Beers Of London Series
11. Moncada Brewery - Notting Hill Stout 5.0%

I almost had my first encounter with Moncada Brewery around a year ago when I discovered they would be supplying a few casks for the Chelmsford Beer Festival. I'd previously heard some good things about the beer, and the brewery was then just under a year old. Unfortunately I was unable to sample their wares as their beers were not available the day I went, which was to my considerable annoyance, so I had to make do with drinking Struise Tsjeeses instead (life is cruel, but then good again sometimes - thanks @tdtm82 ). Julio Moncada (founder in the autumn of 2011 of the eponymous brewery) had every intention of opening a delicatessen when, after attending a course on brewing, he had a change of heart and a change of direction. Born in Argentina, he had settled in West London, with premises around the corner from Portobello Road in Notting Hill (after which all the beers are named) and has attempted to source his raw ingredients within a 100 mile radius of London whenever possible. This information and much more is readily available on the brewery website which I'd recommend spending the time to take a look around if you haven't already.

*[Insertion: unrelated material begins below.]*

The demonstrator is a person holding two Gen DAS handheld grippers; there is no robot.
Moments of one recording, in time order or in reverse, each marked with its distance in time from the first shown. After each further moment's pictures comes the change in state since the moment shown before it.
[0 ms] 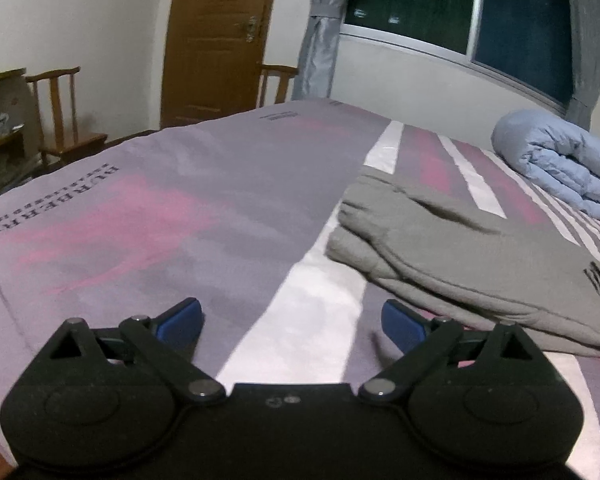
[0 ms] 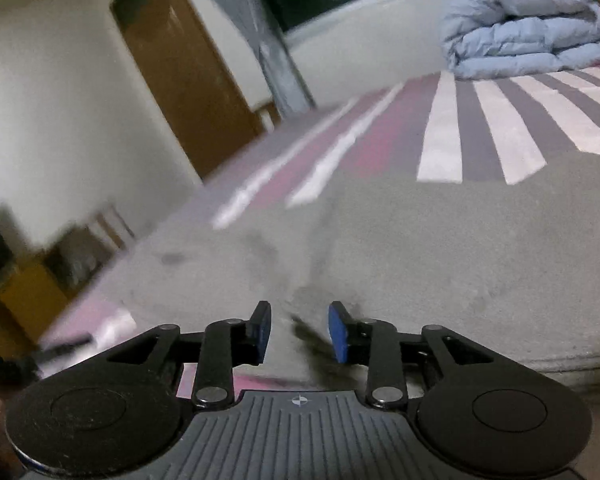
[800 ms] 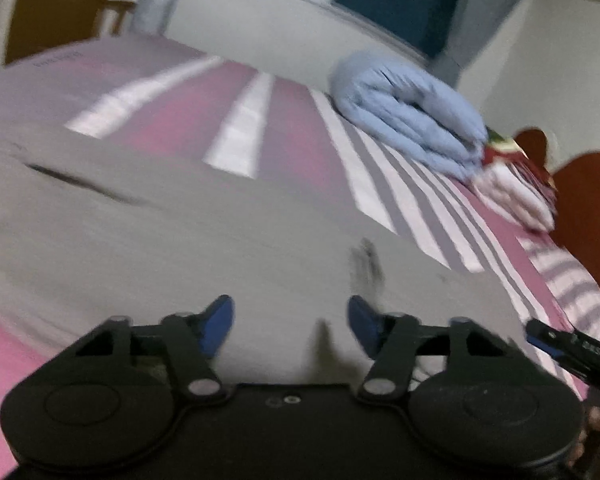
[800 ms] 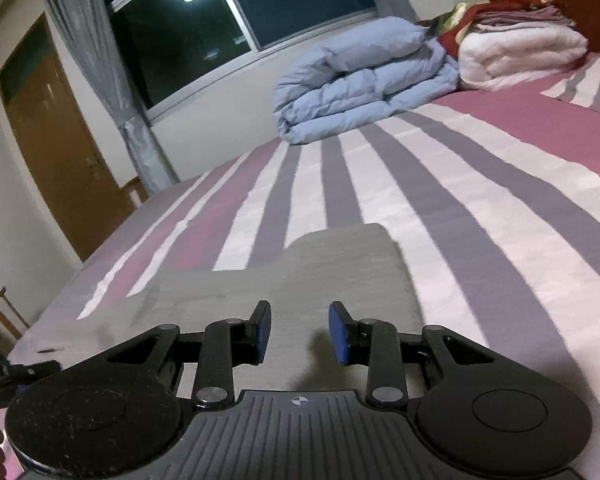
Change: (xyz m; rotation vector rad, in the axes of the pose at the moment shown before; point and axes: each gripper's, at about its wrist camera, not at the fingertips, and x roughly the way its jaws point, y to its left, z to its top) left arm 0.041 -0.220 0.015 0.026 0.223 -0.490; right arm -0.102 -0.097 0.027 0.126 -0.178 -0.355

Notting Hill Stout is the newest addition to the range, is of the oatmeal variety and is available in both 330ml and 500ml bottles both bottle-conditioned and with two different labels. It's the 500ml that I'll be drinking tonight, it's no different to the smaller version, it's just that I fancy a bigger bottle of beer this evening (been that kind of day).
It pours a delightful 'oil-slick' midnight brown with the thinnest white-coffee head, but this quickly disappears. The aroma is exactly like a good cup of quality coffee served with milk. There's a little bitter chocolate in there too, an a little tyre rubber (it reminds me a of the rubbery smell I encounter when changing the tyres on my mountain bike) but it's the coffee that's all encompassing here. Roughing up the tip of the tongue and the back of the throat, it's smooth as silk over the middle. Unsurprisingly there's lots of coffee and dark chocolate in the flavour, but it is only about half way down the glass that the hops reveal themselves with a whisper of dark prune and a mention of zesty lime smothered in chocolate. The finish is incredibly smooth too and, in amongst the bitterness, there's a faint weave of creamy fruitiness that steadfastly refuses my attempts to identify it. The words that spring to mind when descibing this beer are 'refined' and 'accomplished'. It is full of flavour with no trace of alcohol apparent and simply about as good as a stout can be. I don't really need to add any more.